Is anyone still going out? We went out today and saw some hens and got 2 roosters. That doesnt sound like much but where I'm from, thats a great day.


----------



## Dak (Feb 28, 2005)

Now is a wonderful time to hunt roosters. I am over in Switzerland taking care of my sister, who was hit by a car, instead of chasing roosters in the snow. Missing all my favorite rooster time as I won't be back for several months.


----------



## usmarine0352 (Nov 26, 2005)

Dak said:


> Now is a wonderful time to hunt roosters. I am over in Switzerland taking care of my sister, who was hit by a car, instead of chasing roosters in the snow. Missing all my favorite rooster time as I won't be back for several months.


I'm sure she's happy that you are writing on a forum you'd rather be hunting then with her, in her time of need.

LOL. J/K.

:beer:


----------



## upland420 (Dec 27, 2004)

Anyone who thinks hunting is *wonderful* when its 10 below zero outside needs some care of his own. :wink:


----------



## blhunter3 (May 5, 2007)

Hunting is very wonderfull when its -15 outside. nobody is out so we have basicly the whole are to ourselves.


----------



## dfisher (Oct 12, 2007)

I don't mind being out when it's cold. I throw dummies for Bill the Chessy everyday a few times. What I hate is when that wind is blowing. That's the spoiler for me. 
I'd rather see it ten below and calm than 20 above with a 20 MPH wind howling around and gusting.

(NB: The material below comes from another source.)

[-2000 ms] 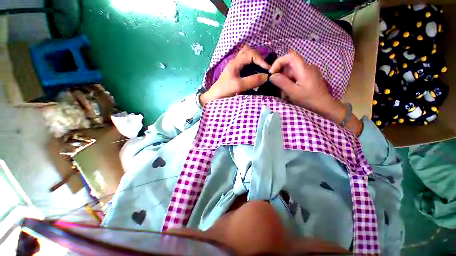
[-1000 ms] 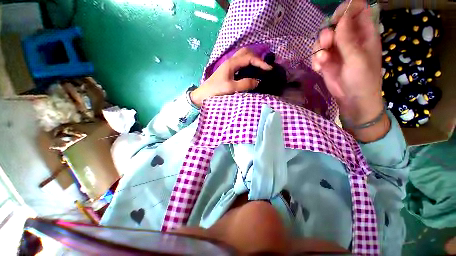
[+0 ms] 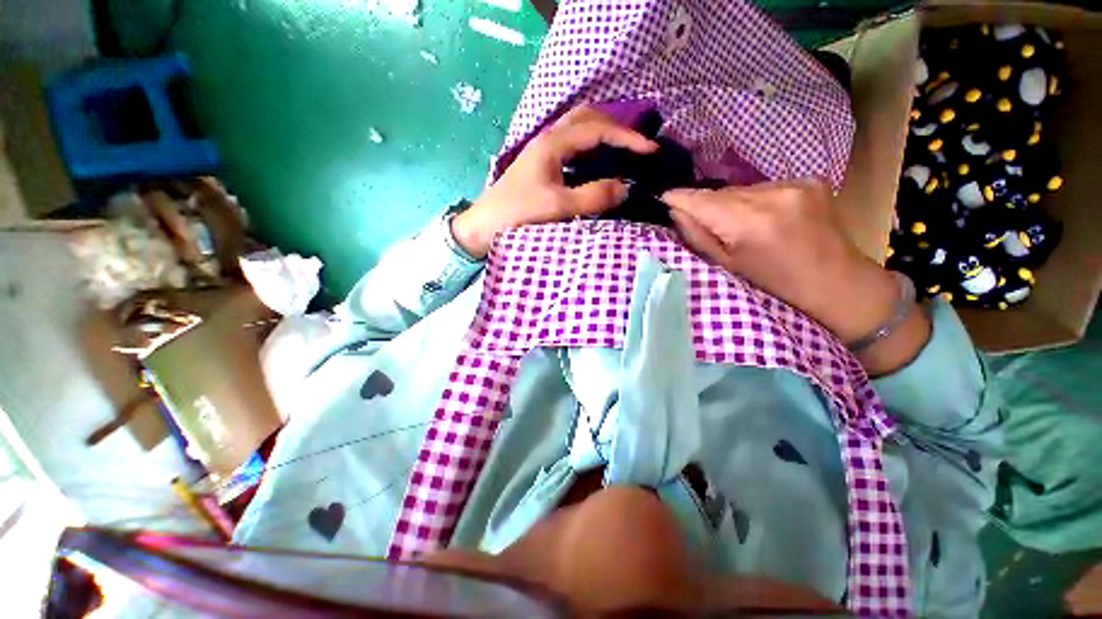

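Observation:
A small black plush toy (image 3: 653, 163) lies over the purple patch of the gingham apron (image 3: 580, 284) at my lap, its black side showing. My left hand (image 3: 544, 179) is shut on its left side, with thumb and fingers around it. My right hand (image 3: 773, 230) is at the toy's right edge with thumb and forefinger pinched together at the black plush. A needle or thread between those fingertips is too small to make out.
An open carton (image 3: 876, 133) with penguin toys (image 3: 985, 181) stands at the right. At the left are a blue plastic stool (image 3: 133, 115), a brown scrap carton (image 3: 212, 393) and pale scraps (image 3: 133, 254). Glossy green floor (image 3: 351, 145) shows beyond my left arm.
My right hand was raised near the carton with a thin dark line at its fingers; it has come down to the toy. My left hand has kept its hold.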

Good luck and Happy Holidays,
Dan


----------



## Coach529 (Dec 22, 2004)

I don't mind the cold, you just make the best of it I guess. The lack of other hunters out makes it awesome.


----------



## JBB (Feb 9, 2005)

No such thing as to cold. Just need to adapt. I will stay in my camper for three days at a time out southwest of Bismarck untill the first weekend in Jan. You have to watch out for the dogs though. The cold can be hard on them if you over work them. The days are shorter so you are not as long. There is nothing better then watching birds flush on a cold crisp day when there is nobody else fighiting for the same CRP. The coldest I have hunted is -29. My brother and I went out the last day of the season in the early 90's. The birds did not want to flush. Still shot 5.


----------



## Dak (Feb 28, 2005)

usmarine,

As I'm sure you know...there is often a huge difference between what you must do and what you'd rather do.
:lol:


----------



## CD (Oct 30, 2007)

hunting was good on saturday,  was cold but over all still had fun. birds are really bunched up and holding tight. Makes for some good dog work


----------